A pesar de esa crítica, Jaspers mantiene que, en un mundo filosóficamente pobre, Heidegger es una figura singular. En su última obra sobre Heidegger escribe:

“Allá arriba en la montaña, en una amplia  y rocosa altiplanicie se encontraban desde antaño los filósofos de su época.

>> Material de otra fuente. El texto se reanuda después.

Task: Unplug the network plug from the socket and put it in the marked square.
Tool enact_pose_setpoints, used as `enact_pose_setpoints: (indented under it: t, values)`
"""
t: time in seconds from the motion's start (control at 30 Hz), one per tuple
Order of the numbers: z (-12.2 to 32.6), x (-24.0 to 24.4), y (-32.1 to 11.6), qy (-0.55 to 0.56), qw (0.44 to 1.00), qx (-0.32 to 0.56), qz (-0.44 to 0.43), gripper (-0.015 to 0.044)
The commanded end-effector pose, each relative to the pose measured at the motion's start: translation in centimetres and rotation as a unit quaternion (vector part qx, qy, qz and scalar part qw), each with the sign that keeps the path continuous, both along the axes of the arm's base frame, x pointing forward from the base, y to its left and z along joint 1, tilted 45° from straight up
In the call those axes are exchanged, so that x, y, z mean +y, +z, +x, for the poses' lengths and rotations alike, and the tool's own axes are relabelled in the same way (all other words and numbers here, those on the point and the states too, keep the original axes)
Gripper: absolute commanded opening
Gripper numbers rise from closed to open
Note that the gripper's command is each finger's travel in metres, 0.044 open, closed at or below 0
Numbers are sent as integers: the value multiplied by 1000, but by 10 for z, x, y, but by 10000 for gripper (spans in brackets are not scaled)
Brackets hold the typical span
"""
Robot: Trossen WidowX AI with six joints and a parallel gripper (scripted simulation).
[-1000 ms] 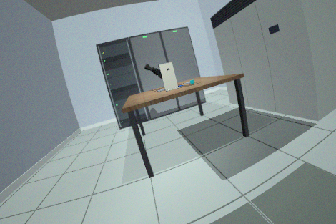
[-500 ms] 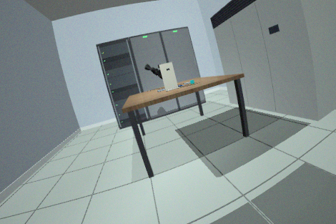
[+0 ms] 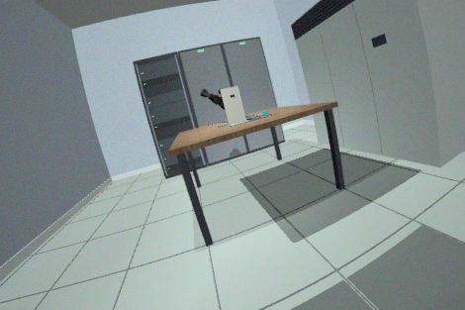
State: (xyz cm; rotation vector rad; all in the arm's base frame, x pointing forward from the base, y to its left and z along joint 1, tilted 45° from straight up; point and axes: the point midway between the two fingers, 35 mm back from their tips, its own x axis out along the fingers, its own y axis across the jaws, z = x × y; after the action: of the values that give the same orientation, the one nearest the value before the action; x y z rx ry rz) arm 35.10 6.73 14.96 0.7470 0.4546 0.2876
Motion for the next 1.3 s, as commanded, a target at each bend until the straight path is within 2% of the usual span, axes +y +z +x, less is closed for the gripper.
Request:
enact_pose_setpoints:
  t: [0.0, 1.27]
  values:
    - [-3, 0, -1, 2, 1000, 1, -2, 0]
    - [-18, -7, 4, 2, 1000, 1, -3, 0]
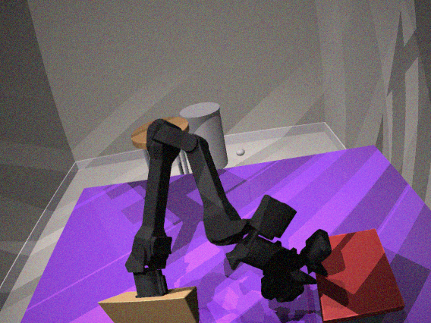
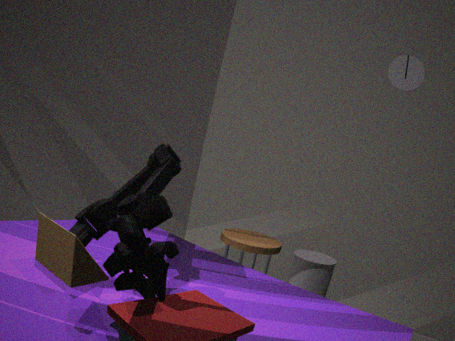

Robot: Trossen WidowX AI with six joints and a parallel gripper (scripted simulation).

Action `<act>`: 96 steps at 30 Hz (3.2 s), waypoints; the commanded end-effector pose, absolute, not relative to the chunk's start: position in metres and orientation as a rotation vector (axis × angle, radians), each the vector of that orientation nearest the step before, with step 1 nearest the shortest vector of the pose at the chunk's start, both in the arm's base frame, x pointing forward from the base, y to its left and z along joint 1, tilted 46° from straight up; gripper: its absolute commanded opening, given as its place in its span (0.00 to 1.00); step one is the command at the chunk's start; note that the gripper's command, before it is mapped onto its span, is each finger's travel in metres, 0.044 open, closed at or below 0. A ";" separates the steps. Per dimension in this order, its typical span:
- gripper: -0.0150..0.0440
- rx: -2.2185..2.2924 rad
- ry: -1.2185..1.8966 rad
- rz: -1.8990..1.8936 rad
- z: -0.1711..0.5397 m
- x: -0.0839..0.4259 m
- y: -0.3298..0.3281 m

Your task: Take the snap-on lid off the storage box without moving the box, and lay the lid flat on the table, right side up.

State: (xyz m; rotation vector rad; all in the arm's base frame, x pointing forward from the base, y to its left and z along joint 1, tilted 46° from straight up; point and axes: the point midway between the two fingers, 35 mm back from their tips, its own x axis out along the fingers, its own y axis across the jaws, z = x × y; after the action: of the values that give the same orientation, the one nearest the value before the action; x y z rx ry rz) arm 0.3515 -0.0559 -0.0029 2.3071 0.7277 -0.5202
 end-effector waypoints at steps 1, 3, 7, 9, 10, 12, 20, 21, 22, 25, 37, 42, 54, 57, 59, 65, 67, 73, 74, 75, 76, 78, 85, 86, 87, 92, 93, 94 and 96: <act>0.44 2.310 0.725 -0.523 -0.003 0.352 -0.056; 0.42 2.310 0.725 -0.523 -0.003 0.352 -0.056; 0.27 2.310 0.725 -0.523 -0.003 0.352 -0.056; 0.25 2.310 0.725 -0.523 -0.003 0.352 -0.056; 0.25 2.310 0.725 -0.523 -0.003 0.352 -0.056; 0.25 2.307 0.723 -0.520 -0.002 0.352 -0.057; 0.25 2.307 0.723 -0.520 -0.001 0.352 -0.058; 0.25 2.307 0.723 -0.520 -0.001 0.352 -0.058; 0.25 2.307 0.723 -0.520 -0.001 0.352 -0.058; 0.25 2.307 0.723 -0.520 0.000 0.352 -0.059; 0.25 2.307 0.723 -0.520 0.001 0.351 -0.060; 0.25 2.307 0.723 -0.520 0.002 0.351 -0.061; 0.25 2.307 0.723 -0.520 0.004 0.351 -0.063; 0.25 2.307 0.723 -0.520 0.004 0.351 -0.063; 0.25 2.307 0.723 -0.520 0.004 0.351 -0.064; 0.25 2.307 0.723 -0.520 0.005 0.351 -0.064; 0.25 2.307 0.723 -0.520 0.005 0.351 -0.065; 0.25 2.307 0.723 -0.521 0.006 0.351 -0.066; 0.25 2.307 0.723 -0.521 0.006 0.351 -0.066; 0.25 2.307 0.723 -0.521 0.007 0.350 -0.066; 0.25 2.307 0.723 -0.521 0.007 0.350 -0.066; 0.25 2.307 0.723 -0.521 0.007 0.351 -0.066; 0.25 2.307 0.723 -0.521 0.008 0.351 -0.068; 0.25 2.307 0.723 -0.521 0.008 0.351 -0.068; 0.25 2.307 0.723 -0.521 0.008 0.351 -0.068; 0.25 2.309 0.721 -0.522 0.008 0.351 -0.068; 0.25 2.309 0.721 -0.522 0.008 0.351 -0.068; 0.25 2.309 0.721 -0.522 0.008 0.351 -0.068; 0.25 2.309 0.721 -0.522 0.008 0.351 -0.068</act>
State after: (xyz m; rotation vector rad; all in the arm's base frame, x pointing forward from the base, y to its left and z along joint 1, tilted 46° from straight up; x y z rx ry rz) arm 0.3506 -0.0679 0.0078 2.3091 0.7215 -0.5224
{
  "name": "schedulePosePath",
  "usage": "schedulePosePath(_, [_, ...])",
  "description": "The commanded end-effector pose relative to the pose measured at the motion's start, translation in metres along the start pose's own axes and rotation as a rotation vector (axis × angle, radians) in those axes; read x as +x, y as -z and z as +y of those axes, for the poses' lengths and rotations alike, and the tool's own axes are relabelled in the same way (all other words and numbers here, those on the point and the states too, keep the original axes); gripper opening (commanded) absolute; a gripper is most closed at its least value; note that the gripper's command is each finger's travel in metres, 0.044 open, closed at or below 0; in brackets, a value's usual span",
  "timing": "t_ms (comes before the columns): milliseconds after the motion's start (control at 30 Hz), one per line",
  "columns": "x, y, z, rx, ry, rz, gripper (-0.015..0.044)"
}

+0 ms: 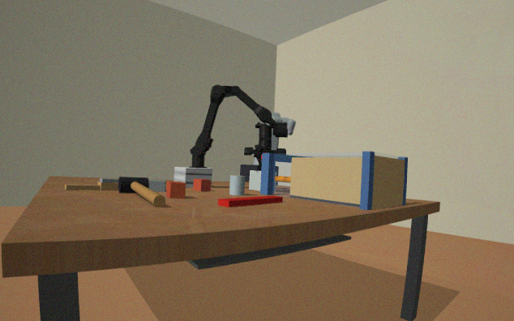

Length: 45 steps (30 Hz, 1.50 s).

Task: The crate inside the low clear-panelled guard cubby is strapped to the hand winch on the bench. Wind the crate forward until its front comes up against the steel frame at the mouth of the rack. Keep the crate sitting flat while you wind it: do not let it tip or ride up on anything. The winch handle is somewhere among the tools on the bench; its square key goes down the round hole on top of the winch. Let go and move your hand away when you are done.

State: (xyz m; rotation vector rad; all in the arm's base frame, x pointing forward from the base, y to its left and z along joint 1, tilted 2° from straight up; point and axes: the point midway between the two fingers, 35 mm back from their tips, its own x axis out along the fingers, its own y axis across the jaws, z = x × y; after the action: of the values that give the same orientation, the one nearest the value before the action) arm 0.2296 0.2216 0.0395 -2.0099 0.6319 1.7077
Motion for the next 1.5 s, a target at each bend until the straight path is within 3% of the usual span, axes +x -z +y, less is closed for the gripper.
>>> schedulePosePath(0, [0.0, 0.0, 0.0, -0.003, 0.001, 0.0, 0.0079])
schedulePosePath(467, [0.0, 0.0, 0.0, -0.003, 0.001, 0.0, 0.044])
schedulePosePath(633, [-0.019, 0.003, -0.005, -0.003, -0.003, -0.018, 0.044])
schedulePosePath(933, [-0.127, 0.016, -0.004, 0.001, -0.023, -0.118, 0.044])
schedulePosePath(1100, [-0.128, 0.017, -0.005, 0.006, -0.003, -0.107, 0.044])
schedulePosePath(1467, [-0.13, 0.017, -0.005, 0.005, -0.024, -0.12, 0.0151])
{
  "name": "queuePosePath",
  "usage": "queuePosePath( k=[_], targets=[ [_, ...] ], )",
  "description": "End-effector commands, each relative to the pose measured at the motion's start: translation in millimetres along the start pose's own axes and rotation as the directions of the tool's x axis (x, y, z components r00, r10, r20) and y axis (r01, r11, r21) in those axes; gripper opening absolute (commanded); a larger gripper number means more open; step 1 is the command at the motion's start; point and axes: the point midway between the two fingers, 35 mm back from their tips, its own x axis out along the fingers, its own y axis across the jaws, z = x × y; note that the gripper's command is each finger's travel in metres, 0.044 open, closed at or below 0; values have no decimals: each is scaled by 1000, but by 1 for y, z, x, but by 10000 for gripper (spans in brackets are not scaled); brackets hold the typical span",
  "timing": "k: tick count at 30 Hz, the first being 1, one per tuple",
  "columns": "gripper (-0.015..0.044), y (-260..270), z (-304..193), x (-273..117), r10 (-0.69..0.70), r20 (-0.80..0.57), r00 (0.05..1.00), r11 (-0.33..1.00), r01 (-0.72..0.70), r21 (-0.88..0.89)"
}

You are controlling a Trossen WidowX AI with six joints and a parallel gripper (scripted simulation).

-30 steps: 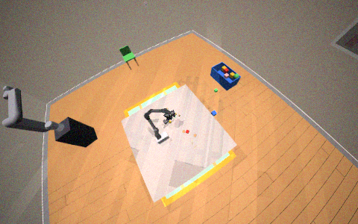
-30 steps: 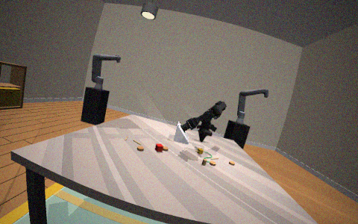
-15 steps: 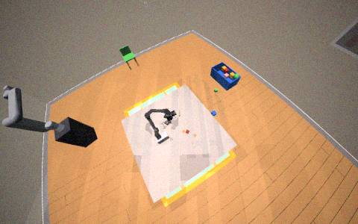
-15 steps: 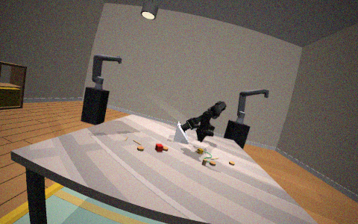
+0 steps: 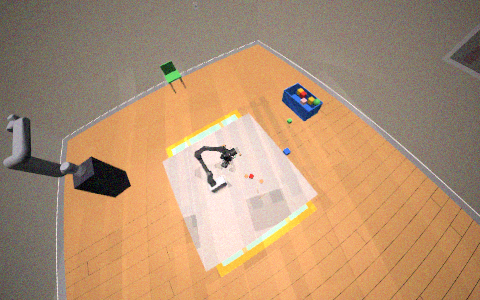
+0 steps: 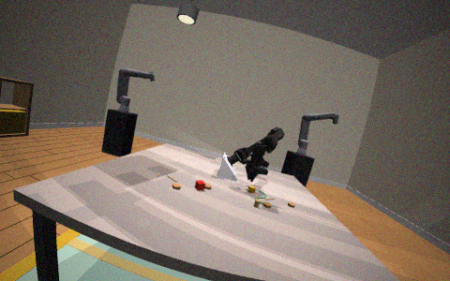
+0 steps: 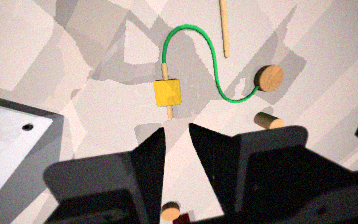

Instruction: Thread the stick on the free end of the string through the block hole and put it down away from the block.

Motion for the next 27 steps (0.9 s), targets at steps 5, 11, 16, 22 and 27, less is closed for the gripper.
queuePosePath(
  k=[5, 11, 16, 22, 27],
  targets=[
    [123, 2, -1, 16, 8, -1, 1000, 1000, -8, 8],
    [123, 2, -1, 26, 7, -1, 1000, 1000, -7, 8],
    [123, 2, -1, 34, 7, 0, 1000, 1000, -7, 8],
    [123, 3, 0, 43, 6, 2, 1000, 1000, -6, 8],
    [123, 3, 1, 51, 5, 3, 1000, 1000, -6, 8]
  ],
)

Desde allí la mirada se desliza hacia abajo, posándose primero en los montes nevados y luego, más profundamente todavía, en los valles donde habitan hombres, y por doquier bajo el cielo en el lejano horizonte. Sol y estrellas son allí más claros que en cualquier otro lugar. La atmósfera es tan pura que absorbe todo lo turbio, tan fresca que no deja subir ningún humo, tan clara que se produce una elevación del pensamiento a la inmensidad de los espacios. El acceso no es difícil. El que asciende por muchos caminos ha de estar decidido a abandonar una y otra vez su morada por un tiempo, para experimentar en esta altura lo que propiamente es. Allí entran los filósofos en una lucha sorprendente, despiadada. Están poseídos por poderes que combaten entre sí a través de los pensamientos, los pensamientos humanos… Parece que hoy ya no puede encontrarse a nadie allí. Pero a mí me pareció como si yo, buscando en vano en las especulaciones eternas a hombres que las encontraran importantes, hallara a uno y a nadie más. Pero éste era mi cortés enemigo. Pues los poderes a los que servíamos eran inconciliables. Pronto estuvo claro que no podíamos hablar entre nosotros. La alegría se convirtió en dolor, en un dolor singularmente desconsolado, como si se desperdiciara una posibilidad que estaba al alcance de la mano. Así me fue a mí con Heidegger.”